WHAT IS NEEDED
Every line of the listing below should be written out exactly.

AVAILABLE DATA
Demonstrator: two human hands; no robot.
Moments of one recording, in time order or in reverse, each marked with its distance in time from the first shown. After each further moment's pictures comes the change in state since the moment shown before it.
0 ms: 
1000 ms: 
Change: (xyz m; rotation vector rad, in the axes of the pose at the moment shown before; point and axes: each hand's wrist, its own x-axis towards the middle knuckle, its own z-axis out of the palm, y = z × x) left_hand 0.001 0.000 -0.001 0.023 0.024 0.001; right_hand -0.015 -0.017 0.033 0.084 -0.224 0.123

RESULT
Demonstrator: two human hands; no robot.
Moments of one recording, in time order or in reverse, each marked with its distance in time from the first shown. After each further moment's pictures comes the change in state since the moment shown before it.
0 ms: 
1000 ms: 
Change: (xyz m; rotation vector rad, in the axes of the pose at the moment shown before; point and axes: each hand's wrist, its own x-axis towards the middle knuckle, its own z-axis out of the palm, y = z × x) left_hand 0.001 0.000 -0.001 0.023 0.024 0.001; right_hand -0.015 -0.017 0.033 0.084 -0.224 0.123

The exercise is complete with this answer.